While somewhat understandable by humans, Assembler is still low level. It takes a lot of code to do anything useful.

So instead we use higher level languages such as C, BASIC, FORTAN (OK I know I've dated myself). When compiled these produce object code. Early languages had machine language as their object code.

Many languages today such a JAVA and C# usually compile into a bytecode that is not machine code, but one that easily be interpreted at run time to produce machine code.

Jim C
  • 4,981
  • 21
  • 25
  • Your comment about Java and C# - both use Just In Time compilation so that bytecodes are not interpretted.
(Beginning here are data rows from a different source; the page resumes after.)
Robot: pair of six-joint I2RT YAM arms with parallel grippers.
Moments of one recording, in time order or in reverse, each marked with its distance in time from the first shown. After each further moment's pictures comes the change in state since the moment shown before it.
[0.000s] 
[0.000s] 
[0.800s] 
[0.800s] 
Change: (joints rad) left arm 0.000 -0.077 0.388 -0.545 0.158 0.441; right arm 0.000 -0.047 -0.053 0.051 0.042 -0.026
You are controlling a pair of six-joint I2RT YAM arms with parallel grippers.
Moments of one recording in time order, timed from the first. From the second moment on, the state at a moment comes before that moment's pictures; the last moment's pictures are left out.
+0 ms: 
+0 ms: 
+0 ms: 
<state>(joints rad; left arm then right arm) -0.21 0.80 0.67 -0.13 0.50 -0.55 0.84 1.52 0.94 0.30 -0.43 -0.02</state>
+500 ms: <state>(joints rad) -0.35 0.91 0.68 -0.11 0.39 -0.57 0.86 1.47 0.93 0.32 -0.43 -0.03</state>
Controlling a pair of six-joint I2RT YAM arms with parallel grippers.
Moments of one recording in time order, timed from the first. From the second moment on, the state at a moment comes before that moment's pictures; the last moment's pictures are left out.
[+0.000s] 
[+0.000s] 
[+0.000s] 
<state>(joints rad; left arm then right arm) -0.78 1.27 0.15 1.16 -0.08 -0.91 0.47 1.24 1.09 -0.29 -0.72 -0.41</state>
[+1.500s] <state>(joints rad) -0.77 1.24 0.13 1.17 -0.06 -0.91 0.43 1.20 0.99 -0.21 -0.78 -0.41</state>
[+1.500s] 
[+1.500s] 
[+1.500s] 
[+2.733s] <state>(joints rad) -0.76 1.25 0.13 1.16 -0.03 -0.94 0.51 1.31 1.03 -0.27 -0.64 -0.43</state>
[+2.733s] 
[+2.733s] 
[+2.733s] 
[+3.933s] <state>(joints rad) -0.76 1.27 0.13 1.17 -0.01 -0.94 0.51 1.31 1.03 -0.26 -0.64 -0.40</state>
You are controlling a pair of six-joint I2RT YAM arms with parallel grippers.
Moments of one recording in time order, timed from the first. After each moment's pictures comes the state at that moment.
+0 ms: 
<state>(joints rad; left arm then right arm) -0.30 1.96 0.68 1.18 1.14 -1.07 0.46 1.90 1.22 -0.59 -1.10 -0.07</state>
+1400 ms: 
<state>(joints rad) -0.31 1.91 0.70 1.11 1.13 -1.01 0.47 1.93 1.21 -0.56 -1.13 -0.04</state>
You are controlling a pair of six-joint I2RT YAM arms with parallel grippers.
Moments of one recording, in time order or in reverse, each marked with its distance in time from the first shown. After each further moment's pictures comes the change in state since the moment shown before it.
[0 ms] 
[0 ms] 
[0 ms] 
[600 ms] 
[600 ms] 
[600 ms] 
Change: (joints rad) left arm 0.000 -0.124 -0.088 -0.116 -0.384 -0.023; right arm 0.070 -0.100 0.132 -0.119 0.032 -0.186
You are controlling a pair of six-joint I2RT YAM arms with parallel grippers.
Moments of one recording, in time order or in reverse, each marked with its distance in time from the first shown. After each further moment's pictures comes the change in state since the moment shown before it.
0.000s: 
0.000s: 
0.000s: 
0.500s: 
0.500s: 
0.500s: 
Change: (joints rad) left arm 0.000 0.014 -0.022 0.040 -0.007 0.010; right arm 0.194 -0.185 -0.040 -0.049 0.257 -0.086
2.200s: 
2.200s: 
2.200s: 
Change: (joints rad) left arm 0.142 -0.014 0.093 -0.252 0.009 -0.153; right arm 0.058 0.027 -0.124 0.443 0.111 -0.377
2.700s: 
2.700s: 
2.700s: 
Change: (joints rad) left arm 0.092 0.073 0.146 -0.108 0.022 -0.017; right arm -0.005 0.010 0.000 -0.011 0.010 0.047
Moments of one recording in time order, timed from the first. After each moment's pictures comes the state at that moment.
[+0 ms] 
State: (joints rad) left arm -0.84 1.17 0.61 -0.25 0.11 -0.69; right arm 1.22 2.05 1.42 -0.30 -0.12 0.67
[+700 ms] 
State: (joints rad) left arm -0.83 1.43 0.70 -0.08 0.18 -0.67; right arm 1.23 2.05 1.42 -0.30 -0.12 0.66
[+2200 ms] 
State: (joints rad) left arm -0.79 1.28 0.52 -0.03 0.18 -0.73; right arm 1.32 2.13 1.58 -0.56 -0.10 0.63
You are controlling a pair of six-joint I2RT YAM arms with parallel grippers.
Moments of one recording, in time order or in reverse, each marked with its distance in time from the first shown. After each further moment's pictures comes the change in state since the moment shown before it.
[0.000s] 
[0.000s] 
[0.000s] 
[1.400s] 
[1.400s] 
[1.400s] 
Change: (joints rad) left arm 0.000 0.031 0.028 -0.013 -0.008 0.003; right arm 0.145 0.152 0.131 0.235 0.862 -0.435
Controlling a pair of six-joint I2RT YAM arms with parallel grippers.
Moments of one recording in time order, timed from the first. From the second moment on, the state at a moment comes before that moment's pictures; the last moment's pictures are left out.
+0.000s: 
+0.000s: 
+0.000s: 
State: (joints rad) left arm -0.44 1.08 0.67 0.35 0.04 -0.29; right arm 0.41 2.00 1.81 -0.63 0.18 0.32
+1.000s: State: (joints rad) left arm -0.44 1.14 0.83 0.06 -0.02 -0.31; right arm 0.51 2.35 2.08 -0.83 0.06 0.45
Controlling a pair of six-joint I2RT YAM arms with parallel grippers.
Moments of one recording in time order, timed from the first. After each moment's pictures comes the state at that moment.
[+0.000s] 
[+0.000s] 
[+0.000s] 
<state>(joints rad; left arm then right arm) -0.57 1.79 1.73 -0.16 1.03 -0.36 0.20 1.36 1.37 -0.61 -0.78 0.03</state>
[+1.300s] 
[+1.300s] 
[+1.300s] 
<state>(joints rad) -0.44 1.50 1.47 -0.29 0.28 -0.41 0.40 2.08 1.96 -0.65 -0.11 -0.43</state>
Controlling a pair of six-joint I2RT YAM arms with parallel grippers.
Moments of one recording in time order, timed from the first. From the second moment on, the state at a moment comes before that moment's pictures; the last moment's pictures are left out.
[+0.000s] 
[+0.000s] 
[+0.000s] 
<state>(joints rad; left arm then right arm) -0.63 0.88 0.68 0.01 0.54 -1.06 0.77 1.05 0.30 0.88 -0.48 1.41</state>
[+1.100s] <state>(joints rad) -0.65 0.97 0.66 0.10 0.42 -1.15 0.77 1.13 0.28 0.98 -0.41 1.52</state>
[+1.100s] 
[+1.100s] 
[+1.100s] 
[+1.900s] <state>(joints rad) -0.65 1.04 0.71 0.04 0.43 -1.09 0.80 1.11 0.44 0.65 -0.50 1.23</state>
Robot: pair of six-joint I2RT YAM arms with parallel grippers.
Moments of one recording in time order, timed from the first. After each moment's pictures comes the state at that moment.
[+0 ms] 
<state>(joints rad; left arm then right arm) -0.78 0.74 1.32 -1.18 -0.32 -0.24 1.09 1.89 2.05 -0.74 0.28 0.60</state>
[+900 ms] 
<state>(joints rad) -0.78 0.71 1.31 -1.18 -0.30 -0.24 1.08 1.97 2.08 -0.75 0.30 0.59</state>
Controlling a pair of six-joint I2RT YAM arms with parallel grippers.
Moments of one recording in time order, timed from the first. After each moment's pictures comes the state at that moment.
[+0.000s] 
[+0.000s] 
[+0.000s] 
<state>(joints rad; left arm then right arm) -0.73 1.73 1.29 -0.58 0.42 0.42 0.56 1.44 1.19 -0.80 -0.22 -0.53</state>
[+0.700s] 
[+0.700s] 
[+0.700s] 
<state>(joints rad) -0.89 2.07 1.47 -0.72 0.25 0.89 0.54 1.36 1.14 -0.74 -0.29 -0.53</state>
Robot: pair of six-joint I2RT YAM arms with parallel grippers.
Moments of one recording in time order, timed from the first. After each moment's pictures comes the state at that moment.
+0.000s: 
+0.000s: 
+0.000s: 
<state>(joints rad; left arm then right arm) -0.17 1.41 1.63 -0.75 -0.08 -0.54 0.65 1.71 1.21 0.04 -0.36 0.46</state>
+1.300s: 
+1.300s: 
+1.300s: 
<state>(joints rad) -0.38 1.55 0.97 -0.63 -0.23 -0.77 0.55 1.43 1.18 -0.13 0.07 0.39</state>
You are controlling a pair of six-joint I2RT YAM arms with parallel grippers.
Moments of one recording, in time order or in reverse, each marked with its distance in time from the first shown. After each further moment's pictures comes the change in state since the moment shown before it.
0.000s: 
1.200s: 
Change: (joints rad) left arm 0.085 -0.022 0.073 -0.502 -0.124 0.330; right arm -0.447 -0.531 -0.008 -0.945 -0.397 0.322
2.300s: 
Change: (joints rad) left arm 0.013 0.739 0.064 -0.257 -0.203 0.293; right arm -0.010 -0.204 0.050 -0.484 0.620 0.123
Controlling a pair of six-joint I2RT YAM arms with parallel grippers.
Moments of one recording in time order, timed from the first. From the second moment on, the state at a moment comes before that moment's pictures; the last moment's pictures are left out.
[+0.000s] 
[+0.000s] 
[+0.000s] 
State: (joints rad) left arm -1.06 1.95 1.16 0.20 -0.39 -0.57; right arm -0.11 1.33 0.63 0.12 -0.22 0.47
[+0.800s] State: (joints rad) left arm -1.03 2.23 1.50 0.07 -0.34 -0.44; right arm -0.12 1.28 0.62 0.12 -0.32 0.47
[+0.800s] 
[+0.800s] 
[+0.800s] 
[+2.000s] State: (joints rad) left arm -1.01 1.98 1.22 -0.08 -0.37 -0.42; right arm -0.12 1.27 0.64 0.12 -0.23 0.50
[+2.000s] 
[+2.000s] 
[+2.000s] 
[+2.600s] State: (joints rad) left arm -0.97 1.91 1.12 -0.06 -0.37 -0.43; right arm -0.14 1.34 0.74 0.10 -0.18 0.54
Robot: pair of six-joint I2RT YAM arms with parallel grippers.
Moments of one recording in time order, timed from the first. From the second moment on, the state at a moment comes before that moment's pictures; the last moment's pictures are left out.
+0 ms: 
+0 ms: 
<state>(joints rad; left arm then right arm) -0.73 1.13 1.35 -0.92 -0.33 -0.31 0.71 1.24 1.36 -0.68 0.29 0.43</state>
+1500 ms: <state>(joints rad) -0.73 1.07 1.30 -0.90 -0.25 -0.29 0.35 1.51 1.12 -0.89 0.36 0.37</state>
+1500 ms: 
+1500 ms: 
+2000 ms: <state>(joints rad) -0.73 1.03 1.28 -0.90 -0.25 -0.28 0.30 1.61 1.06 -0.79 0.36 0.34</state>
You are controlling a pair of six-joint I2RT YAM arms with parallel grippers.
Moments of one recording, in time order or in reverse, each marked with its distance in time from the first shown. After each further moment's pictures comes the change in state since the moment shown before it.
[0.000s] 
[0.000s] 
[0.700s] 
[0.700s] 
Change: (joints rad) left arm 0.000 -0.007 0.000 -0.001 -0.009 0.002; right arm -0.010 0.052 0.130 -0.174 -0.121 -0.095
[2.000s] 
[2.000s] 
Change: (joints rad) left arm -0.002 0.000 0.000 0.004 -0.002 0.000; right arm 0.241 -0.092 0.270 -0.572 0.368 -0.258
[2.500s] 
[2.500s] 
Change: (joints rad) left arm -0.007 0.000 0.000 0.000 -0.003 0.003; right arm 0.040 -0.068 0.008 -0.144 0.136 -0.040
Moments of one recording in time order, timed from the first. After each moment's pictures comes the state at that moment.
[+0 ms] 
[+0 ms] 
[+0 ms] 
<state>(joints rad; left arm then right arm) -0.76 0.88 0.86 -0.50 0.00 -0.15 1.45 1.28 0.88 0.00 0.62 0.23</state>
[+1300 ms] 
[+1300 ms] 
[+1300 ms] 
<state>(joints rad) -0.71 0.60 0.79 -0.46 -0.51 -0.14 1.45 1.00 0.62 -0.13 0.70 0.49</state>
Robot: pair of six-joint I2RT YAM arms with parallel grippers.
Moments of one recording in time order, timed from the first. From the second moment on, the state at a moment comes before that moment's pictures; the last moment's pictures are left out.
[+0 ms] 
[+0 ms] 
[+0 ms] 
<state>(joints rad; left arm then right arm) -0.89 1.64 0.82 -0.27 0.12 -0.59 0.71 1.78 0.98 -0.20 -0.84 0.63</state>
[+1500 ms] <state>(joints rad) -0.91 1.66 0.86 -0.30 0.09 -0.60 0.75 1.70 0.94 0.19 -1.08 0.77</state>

C# (.NET generally) compiles to Intermediate Language (IL) which is then JITed into native machine language for the target CPU. – Craig Shearer Jan 21 '09 at 20:52
2

Assembly code is discussed here.

"An assembly language is a low-level language for programming computers. It implements a symbolic representation of the numeric machine codes and other constants needed to program a particular CPU architecture."

Machine code is discussed here.

"Machine code or machine language is a system of instructions and data executed directly by a computer's central processing unit."

Basically, assembler code is the language and it is translated to object code (the native code that the CPU runs) by an assembler (analogous to a compiler).

rbrayb
  • 46,440
  • 34
  • 114
  • 174
2

I think these are the main differences

  • readability of the code
  • control over what is your code doing

Readability can make the code improved or substituted 6 months after it was created with litte effort, on the other hand, if performance is critical you may want to use a low level language to target the specific hardware you will have in production, so to get faster execution.

IMO today computers are fast enough to let a programmer gain fast execution with OOP.

Alberto Zaccagni
  • 30,779
  • 11
  • 72
  • 106
0

The source files of your programs are compiled into object files, and then the linker links those object files together, producing an executable file including your architecture's machine codes.

Both object file and executable file involves architecture's machine code in the form of printable and non-printable characters when it's opened by a text editor.

Nonetheless, the dichotomy between the files is that the object file(s) may contain unresolved external references (such as printf, for instance). So, it may need to be linked against other object files.. That is to say, the unresolved external references are needed to be resolved in order to get the decent runnable executable file by linking with other object files such as C/C++ runtime library's.